7e9f28cb232248b58f22545733169137a907a97f 2014-08-29 21:21:49 -0700

violino:/home/software/ft-index> git log -1 --pretty=format:"%H %ci" master
f17aaee73d14948962cc5dea7713d95800399e65 2014-08-30 06:35:59 -0400

violino:/home/software/wiredtiger> git log -1 --pretty=format:"%H %ci"
1831ce607baf61939ddede382ee27e193fa1bbef 2014-08-14 12:31:38 +1000
All of the engines were built with compression disabled; compression was not used in the RocksDB test either. Some of these engines recommend/require use of a non-standard malloc library like Google tcmalloc or jemalloc. To ensure as uniform a test as possible, all of the engines in this test were built to use the standard libc malloc.

LMDB Update

Further profiling of the LMDB results led to a couple of quick tweaks to improve write efficiency. There was also a slight gain in read efficiency as a side-effect.
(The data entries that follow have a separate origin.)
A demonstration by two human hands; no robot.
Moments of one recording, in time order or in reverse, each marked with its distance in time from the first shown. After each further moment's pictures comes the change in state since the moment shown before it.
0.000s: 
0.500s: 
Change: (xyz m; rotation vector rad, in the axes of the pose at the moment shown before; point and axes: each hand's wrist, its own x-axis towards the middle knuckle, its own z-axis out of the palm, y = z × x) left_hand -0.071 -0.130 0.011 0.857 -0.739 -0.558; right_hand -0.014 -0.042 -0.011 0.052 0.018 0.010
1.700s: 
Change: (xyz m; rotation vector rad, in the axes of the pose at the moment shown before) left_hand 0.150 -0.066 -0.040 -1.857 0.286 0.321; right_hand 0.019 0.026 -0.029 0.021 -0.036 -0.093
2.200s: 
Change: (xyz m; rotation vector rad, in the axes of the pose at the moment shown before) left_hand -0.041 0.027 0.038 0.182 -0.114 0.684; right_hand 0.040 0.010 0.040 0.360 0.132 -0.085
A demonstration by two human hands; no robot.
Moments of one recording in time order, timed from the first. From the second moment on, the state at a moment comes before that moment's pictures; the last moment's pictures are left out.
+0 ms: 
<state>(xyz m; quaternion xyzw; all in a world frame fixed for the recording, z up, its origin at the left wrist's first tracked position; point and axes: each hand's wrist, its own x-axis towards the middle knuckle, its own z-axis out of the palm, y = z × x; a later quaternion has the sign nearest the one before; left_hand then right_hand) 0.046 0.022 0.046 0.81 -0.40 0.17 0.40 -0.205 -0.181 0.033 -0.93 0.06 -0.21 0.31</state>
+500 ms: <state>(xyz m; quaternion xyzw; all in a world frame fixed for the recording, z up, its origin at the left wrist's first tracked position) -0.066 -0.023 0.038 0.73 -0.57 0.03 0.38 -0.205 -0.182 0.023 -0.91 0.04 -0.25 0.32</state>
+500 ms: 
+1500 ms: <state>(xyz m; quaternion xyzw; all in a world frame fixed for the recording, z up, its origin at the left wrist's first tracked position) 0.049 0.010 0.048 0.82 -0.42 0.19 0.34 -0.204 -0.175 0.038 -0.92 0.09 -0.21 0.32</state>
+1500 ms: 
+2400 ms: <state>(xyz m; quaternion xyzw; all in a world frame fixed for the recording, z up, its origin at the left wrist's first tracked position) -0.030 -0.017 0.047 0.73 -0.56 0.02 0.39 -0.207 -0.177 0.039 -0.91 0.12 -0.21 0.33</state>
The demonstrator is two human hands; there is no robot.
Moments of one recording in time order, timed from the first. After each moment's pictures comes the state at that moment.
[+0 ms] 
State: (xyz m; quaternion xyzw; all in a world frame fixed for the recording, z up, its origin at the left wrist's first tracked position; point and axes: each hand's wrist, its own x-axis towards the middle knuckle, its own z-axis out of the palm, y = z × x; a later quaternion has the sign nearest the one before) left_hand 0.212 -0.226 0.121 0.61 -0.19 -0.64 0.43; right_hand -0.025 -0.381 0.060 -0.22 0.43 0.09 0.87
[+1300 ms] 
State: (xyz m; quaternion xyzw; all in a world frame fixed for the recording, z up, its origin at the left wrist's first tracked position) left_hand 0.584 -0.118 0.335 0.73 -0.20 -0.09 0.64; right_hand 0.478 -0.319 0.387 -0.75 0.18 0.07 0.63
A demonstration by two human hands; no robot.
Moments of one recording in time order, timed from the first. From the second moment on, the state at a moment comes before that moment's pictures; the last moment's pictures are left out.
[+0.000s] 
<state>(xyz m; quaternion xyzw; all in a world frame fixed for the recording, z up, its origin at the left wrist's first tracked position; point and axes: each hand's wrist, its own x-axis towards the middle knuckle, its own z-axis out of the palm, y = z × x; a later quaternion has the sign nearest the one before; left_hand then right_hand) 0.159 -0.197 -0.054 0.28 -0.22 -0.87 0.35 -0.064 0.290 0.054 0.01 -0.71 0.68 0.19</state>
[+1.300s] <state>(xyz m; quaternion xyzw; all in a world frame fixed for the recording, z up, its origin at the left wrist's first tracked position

Threads Run Time CPU % DB Size Process Size Total Size Context Switches Write Rate Read Rate
Wall User Sys Vol Invol
1 10:02.19 00:19:40.29 00:00:20.70 199 12582308 12584884 12584884 28 1552 78592 255009
2 10:01.42 00:29:31.88 00:00:27.74 299 12582852 12585436 12585436 51 2345 55064 497413
4 10:01.36 00:49:37.84 00:00:20.53 498 12582852 12585456 12585456 106 3791 50099 972695
8 10:01.38 01:29:34.11 00:00:21.81 897 12583424 12586080 12586080 182 6877 46000 1946509
16 10:01.38 02:49:22.59 00:00:28.17 1694 12584968 12587932 12587932 442 73179 39125 3671094
32 10:01.36 05:28:33.32 00:01:05.36 3288 12593160 12596320 12596320 1127 89384 25450 5929076
64 10:01.36 10:37:16.71 00:01:41.25 6375 12599308 12603380 12603380 2183 127897 16019 8621229

Write throughput in the single-reader case is 17.6% greater than in the previous version of the code. The difference decreases with heavier load and at 64 threads the improvement is only 9.8%. Similarly, the read rate is 3.7% faster for a single thread and the improvement decreases to 0.9% at 64 threads.

With CPU utilization increased from 6356% to 6375% it's unlikely that any more work can be squeezed out of this system.

This used revision

violino:~/OD/mdb> git log -1 --pretty=format:"%H %ci"
3646ba966c75137b01e38fc5baea6d5864189c8e 2014-09-09 19:44:23 +0100
The raw output and updated binary are also available.